Stored records
•••

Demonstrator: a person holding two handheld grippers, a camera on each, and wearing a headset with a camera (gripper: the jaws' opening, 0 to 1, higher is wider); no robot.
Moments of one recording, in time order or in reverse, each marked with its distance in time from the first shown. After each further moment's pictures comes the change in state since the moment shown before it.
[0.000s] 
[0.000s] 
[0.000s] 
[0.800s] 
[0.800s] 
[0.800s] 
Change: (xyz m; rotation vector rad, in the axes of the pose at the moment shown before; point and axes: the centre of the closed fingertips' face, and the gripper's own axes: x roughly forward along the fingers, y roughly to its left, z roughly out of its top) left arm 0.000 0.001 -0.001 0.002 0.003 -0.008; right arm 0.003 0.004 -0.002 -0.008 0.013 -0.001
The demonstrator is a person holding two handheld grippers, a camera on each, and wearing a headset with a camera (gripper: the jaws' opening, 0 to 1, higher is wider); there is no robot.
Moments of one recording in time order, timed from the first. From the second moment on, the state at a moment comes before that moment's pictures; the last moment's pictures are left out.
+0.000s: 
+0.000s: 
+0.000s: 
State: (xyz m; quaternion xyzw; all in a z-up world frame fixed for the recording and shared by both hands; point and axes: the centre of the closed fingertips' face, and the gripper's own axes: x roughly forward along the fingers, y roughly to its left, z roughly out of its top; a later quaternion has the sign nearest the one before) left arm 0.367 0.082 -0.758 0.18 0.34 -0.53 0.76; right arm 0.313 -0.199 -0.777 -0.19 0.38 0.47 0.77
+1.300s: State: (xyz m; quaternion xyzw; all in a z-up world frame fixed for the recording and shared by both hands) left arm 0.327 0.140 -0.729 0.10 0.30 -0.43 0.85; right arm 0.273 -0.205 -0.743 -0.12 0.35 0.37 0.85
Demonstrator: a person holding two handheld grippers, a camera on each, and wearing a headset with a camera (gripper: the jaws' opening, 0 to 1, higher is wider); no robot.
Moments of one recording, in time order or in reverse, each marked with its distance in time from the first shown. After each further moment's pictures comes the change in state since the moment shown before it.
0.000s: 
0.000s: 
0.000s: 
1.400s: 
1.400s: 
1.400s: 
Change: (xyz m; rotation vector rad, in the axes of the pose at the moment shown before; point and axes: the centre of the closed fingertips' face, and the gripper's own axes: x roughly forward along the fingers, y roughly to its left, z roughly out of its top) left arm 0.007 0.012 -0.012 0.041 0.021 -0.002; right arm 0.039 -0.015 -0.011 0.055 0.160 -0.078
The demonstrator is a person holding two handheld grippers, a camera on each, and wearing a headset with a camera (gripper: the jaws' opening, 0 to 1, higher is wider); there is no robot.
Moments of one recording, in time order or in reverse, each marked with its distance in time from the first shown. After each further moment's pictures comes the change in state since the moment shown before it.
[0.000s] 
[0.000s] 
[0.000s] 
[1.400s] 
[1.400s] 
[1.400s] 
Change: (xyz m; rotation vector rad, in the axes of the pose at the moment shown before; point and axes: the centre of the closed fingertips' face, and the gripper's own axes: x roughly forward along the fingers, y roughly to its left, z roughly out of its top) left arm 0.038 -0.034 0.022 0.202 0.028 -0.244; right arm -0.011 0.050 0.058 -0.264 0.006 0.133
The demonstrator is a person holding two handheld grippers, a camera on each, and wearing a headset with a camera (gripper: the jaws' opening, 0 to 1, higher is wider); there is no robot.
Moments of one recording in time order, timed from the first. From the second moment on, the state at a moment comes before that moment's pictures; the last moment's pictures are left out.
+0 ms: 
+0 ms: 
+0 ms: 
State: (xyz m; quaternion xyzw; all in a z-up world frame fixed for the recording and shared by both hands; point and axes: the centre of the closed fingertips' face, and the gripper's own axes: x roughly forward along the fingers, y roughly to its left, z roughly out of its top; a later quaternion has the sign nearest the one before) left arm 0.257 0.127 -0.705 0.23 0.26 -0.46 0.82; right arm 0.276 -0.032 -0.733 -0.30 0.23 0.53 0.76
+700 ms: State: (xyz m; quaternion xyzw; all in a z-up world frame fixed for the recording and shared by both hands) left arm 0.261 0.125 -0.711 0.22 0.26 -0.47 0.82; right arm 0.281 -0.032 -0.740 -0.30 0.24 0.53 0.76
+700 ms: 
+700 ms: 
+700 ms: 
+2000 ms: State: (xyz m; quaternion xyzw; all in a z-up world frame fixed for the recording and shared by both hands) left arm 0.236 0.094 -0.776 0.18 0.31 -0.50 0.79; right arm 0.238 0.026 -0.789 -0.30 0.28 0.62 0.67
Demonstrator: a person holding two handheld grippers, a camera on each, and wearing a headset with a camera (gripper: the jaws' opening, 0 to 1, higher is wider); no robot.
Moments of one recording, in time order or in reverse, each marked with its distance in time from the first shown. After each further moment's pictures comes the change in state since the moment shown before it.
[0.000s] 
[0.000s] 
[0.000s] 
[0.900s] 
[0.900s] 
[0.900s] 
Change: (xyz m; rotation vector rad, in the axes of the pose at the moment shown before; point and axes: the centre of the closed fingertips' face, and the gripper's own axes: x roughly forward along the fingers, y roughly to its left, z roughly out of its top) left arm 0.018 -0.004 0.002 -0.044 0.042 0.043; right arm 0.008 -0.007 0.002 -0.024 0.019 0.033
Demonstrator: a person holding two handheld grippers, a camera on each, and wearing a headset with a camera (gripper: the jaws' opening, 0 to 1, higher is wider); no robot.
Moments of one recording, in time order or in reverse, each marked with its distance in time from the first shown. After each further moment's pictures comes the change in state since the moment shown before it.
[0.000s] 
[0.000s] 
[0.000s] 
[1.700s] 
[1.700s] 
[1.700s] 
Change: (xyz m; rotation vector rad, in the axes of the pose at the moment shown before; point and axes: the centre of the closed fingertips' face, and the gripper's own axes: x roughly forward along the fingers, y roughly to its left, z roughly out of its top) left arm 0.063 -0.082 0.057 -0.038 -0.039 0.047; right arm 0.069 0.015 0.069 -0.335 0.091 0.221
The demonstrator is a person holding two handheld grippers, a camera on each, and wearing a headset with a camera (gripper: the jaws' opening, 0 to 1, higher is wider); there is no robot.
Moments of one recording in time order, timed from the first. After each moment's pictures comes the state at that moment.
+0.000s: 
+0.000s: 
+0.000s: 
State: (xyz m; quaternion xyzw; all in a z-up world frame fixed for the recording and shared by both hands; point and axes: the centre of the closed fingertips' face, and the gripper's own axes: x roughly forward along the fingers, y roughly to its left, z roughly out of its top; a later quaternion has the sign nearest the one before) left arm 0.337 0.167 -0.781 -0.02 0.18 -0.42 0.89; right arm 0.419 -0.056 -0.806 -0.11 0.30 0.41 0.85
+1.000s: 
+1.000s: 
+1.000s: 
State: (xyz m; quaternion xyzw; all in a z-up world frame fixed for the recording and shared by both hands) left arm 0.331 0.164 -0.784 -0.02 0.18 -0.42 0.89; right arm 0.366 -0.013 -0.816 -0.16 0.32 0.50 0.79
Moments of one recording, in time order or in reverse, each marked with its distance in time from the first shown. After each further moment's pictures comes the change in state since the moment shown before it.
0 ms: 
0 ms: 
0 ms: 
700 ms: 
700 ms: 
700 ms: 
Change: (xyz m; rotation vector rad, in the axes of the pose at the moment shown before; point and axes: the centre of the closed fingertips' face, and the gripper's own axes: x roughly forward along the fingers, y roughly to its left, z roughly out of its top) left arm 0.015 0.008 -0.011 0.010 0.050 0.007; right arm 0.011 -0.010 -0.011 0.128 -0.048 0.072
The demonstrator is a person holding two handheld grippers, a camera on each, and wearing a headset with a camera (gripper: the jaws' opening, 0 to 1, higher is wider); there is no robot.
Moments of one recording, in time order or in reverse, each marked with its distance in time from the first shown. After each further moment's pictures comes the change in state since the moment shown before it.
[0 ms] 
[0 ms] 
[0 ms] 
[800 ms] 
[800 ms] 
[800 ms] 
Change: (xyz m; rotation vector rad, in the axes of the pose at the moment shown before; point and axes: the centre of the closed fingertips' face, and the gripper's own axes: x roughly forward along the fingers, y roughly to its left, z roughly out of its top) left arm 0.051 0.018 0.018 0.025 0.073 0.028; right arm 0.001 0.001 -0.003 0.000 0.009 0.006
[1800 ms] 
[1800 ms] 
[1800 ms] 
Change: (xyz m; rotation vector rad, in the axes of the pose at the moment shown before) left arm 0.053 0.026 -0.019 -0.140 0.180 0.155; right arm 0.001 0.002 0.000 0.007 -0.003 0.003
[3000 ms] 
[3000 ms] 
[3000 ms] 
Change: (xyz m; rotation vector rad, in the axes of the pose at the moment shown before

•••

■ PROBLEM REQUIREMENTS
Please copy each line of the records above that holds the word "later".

■ SOLVED EXERCISE
State: (xyz m; quaternion xyzw; all in a z-up world frame fixed for the recording and shared by both hands; point and axes: the centre of the closed fingertips' face, and the gripper's own axes: x roughly forward along the fingers, y roughly to its left, z roughly out of its top; a later quaternion has the sign nearest the one before) left arm 0.367 0.082 -0.758 0.18 0.34 -0.53 0.76; right arm 0.313 -0.199 -0.777 -0.19 0.38 0.47 0.77
State: (xyz m; quaternion xyzw; all in a z-up world frame fixed for the recording and shared by both hands; point and axes: the centre of the closed fingertips' face, and the gripper's own axes: x roughly forward along the fingers, y roughly to its left, z roughly out of its top; a later quaternion has the sign nearest the one before) left arm 0.257 0.127 -0.705 0.23 0.26 -0.46 0.82; right arm 0.276 -0.032 -0.733 -0.30 0.23 0.53 0.76
State: (xyz m; quaternion xyzw; all in a z-up world frame fixed for the recording and shared by both hands; point and axes: the centre of the closed fingertips' face, and the gripper's own axes: x roughly forward along the fingers, y roughly to its left, z roughly out of its top; a later quaternion has the sign nearest the one before) left arm 0.337 0.167 -0.781 -0.02 0.18 -0.42 0.89; right arm 0.419 -0.056 -0.806 -0.11 0.30 0.41 0.85

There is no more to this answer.